### Try it
Find how many lines in the data below mention "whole". Give the number only.

### Data for this exercise
◆ ◆ ◆ ◆
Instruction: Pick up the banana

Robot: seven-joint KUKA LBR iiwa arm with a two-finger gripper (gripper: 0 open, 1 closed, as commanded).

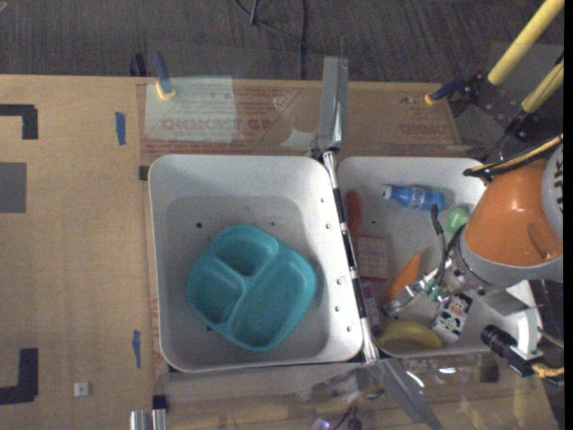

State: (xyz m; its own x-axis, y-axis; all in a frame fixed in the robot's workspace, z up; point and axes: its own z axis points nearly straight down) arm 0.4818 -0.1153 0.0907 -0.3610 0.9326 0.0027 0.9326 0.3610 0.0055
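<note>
The banana (410, 335) lies yellow and curved against the near wall of the right bin (403, 163). The grey arm with its orange band (512, 222) reaches in from the right and covers the bin's right part. My gripper (415, 294) is low in this bin, just above the banana and beside an orange carrot-like piece (405, 276). Nothing can be seen held in it. The wrist hides its upper part.
The right bin also holds a blue bottle (412, 196), a green item (457, 216), a red stick (353, 211), a packet (372, 256) and a black-and-white box (454, 316). A teal divided plate (252, 287) lies in the left bin (233, 165).
</note>
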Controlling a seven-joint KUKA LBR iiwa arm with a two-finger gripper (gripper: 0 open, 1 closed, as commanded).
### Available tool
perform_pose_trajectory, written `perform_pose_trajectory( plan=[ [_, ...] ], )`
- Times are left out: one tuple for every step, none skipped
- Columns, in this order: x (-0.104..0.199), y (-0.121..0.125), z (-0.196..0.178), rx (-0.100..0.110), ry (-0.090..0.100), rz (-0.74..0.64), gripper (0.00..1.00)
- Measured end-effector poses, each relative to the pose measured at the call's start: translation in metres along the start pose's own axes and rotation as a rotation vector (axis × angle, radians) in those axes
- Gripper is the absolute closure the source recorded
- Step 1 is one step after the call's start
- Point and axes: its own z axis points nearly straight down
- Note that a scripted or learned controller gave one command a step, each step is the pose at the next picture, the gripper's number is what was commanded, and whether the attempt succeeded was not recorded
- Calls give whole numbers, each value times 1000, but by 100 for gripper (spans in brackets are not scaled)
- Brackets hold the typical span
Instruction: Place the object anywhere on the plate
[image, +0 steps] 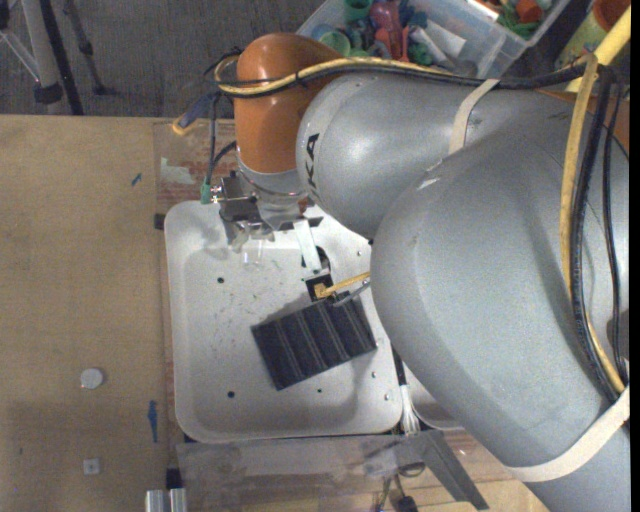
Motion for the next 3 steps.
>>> perform_pose_trajectory(
  plan=[
    [2,0,-11,-3,-2,-3,100],
    [3,1,-22,-8,-2,-4,100],
    [-1,-29,5,-14,-1,-363,100]
  ],
)
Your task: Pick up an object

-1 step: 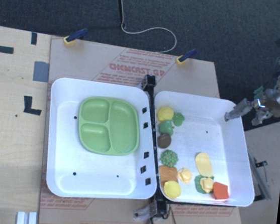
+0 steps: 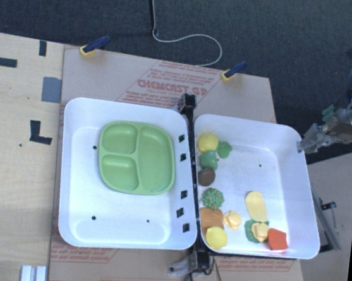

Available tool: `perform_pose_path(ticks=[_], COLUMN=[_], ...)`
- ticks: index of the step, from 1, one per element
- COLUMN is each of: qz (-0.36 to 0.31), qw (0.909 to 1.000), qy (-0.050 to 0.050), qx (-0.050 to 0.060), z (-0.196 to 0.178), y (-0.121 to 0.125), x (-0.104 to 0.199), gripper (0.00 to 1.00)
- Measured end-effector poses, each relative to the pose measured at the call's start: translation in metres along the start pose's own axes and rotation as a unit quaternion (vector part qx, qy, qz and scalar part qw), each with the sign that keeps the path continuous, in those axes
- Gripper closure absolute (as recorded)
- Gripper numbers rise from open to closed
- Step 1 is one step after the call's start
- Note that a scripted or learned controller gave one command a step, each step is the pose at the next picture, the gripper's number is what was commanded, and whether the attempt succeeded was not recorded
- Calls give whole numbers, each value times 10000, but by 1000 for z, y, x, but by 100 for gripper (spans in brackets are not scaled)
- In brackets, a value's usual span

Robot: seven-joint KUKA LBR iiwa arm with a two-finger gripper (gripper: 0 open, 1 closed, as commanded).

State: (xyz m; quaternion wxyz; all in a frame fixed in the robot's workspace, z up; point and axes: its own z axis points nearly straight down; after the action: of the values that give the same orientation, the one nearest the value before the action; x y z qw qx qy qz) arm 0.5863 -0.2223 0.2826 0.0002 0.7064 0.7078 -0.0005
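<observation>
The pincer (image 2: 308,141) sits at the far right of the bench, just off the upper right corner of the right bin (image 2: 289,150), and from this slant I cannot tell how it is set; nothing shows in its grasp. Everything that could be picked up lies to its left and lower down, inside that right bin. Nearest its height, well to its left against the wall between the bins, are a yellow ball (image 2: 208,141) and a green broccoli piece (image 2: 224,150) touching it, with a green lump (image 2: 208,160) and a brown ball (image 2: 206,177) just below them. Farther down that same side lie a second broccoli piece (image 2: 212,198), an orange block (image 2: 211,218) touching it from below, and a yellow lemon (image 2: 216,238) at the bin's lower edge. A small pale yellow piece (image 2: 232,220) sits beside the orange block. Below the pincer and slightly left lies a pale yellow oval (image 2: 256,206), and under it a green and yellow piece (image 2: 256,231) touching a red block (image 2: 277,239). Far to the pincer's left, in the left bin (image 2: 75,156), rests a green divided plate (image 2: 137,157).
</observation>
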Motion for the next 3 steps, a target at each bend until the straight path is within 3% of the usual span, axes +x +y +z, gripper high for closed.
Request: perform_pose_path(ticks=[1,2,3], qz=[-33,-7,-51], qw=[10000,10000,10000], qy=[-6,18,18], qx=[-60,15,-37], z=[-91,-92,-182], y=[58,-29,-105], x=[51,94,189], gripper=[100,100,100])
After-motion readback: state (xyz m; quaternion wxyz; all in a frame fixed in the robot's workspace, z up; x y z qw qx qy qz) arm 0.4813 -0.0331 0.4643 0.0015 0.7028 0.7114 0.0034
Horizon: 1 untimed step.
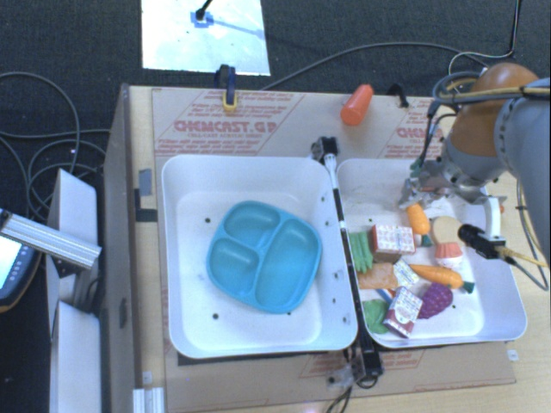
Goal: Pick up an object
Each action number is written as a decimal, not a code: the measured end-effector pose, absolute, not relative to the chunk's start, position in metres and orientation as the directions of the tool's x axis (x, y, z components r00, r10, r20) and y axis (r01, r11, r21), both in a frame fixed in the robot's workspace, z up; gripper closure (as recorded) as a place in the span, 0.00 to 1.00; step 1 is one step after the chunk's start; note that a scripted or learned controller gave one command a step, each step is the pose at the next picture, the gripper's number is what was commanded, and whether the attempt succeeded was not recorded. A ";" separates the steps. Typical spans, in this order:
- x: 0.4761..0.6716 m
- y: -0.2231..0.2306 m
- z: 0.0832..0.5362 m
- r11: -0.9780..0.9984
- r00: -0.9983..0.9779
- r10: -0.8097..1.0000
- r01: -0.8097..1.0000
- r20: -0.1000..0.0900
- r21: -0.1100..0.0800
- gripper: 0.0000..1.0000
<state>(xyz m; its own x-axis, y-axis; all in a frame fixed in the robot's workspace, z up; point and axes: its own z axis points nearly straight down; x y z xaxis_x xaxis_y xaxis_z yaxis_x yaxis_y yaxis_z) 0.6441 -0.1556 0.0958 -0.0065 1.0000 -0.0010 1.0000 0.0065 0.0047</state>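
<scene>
The right bin holds a heap of toy food. In it lie a small orange piece, a red-and-white box, a carrot, purple grapes, a small carton and green pieces. My gripper is low over the bin's back part, just above the small orange piece. The wrist hides whether it touches that piece. Nothing shows as lifted.
The left bin contains a blue divided plate. An orange cylinder lies on the board behind the bins. A yellow-and-black clamp sits at the board's back edge. Cables run along the bench's right side.
</scene>
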 end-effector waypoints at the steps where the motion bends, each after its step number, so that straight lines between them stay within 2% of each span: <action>1: 0.632 -0.067 0.186 0.005 -0.005 1.000 1.000 0.001 0.005 1.00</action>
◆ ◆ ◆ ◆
### Task output
2